- **AIM OF THE TASK**:
Will you return, word for word, only the lines from the top of the data below down to and including the one with "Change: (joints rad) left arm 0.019"?

Dataset records:

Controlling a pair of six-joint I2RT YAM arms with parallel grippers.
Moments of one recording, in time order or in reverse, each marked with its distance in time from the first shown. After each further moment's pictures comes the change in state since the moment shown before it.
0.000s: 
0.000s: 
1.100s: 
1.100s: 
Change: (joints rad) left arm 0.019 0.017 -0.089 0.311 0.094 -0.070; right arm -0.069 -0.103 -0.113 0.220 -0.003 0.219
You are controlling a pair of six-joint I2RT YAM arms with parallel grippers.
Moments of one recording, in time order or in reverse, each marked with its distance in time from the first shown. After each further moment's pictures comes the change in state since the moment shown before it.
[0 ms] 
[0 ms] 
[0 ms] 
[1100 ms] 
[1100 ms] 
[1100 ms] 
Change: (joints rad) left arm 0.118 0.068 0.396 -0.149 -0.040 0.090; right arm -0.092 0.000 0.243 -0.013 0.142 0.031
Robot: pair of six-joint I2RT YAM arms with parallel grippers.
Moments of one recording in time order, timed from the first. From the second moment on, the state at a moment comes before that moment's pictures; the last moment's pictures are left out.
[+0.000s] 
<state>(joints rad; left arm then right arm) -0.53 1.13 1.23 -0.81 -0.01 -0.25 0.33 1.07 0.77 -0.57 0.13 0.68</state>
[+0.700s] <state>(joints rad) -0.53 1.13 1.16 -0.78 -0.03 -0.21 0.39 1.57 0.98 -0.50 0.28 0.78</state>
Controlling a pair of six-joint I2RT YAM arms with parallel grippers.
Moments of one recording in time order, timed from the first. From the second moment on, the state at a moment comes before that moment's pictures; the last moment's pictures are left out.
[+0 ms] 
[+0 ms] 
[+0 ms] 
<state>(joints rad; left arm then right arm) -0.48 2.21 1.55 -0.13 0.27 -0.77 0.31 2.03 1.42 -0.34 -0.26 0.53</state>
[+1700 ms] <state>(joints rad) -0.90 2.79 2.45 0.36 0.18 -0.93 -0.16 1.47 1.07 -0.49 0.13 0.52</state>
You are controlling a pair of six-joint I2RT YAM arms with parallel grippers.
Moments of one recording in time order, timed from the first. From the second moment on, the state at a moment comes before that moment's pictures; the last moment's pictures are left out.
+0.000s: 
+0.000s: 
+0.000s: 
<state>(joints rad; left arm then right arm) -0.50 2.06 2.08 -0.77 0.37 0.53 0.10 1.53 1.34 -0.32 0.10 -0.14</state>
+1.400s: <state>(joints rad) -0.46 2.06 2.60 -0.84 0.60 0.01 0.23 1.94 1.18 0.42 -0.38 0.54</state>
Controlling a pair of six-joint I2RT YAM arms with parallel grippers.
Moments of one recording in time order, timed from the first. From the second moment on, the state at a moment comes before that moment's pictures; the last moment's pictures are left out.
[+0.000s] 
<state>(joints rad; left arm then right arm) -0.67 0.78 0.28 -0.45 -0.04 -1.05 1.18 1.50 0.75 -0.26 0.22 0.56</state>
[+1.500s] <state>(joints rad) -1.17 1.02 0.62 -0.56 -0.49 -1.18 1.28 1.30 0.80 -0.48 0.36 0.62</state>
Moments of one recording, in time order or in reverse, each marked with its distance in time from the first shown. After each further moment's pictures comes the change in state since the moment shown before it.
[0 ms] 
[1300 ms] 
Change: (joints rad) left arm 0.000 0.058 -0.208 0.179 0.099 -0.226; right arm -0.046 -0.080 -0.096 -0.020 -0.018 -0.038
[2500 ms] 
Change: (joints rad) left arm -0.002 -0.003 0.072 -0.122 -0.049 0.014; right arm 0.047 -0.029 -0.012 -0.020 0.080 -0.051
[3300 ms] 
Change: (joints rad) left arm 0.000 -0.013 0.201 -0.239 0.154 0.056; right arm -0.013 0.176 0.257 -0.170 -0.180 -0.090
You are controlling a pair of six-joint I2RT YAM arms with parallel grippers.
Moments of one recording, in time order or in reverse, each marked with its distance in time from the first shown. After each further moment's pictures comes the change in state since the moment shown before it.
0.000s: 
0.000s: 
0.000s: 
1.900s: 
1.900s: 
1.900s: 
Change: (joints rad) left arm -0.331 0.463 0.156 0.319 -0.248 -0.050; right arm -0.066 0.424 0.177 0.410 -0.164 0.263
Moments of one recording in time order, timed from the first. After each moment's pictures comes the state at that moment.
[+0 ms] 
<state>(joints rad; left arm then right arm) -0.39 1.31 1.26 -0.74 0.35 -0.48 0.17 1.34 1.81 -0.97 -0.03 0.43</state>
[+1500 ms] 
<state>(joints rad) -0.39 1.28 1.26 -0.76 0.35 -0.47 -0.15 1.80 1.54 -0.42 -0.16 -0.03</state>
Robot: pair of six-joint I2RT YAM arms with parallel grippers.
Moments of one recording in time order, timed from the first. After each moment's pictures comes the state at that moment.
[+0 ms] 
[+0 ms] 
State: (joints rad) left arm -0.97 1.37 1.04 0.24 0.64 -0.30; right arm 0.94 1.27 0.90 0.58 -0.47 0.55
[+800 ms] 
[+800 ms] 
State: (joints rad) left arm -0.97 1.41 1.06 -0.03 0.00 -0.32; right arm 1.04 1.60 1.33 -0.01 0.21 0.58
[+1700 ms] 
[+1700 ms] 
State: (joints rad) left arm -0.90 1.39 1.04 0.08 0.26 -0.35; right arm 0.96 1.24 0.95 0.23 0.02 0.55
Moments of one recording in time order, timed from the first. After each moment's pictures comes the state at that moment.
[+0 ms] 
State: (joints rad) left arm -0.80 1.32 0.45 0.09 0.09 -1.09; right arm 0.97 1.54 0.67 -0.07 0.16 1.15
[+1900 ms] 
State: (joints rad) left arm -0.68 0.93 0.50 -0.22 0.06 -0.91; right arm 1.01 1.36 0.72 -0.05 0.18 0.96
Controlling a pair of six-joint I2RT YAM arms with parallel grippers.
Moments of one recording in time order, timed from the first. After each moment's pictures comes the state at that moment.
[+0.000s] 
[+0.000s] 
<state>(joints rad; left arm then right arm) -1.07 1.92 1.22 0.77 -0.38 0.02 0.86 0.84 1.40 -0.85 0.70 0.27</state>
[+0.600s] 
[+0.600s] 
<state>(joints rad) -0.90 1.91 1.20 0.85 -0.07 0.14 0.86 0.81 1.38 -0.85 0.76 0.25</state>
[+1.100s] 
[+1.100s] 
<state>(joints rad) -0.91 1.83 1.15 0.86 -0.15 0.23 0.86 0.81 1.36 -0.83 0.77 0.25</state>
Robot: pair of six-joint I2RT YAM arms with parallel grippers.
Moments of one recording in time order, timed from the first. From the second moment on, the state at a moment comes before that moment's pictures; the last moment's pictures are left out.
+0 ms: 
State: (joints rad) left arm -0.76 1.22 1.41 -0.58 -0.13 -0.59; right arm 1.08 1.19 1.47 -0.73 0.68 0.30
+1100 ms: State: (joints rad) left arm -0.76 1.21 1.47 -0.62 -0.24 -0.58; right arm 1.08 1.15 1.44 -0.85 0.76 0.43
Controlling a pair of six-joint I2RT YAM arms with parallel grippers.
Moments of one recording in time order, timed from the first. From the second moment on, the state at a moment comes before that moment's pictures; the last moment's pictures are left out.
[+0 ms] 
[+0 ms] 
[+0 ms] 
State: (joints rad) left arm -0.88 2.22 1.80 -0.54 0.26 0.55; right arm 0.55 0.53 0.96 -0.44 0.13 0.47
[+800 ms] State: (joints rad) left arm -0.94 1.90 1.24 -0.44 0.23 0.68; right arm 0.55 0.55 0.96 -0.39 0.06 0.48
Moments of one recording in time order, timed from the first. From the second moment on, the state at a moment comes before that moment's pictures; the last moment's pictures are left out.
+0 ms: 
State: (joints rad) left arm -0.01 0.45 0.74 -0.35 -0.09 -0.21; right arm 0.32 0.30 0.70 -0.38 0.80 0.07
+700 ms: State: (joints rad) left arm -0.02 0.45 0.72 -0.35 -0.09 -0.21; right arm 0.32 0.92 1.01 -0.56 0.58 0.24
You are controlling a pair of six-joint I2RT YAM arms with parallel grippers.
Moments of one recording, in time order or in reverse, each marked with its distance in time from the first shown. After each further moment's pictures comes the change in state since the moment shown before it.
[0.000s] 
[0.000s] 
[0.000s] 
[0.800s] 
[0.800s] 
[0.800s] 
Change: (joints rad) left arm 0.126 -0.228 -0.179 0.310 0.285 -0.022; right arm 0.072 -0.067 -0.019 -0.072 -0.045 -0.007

- **ANSWER TO THE PROBLEM**:
Controlling a pair of six-joint I2RT YAM arms with parallel grippers.
Moments of one recording, in time order or in reverse, each marked with its distance in time from the first shown. After each further moment's pictures comes the change in state since the moment shown before it.
0.000s: 
0.000s: 
1.100s: 
1.100s: 
Change: (joints rad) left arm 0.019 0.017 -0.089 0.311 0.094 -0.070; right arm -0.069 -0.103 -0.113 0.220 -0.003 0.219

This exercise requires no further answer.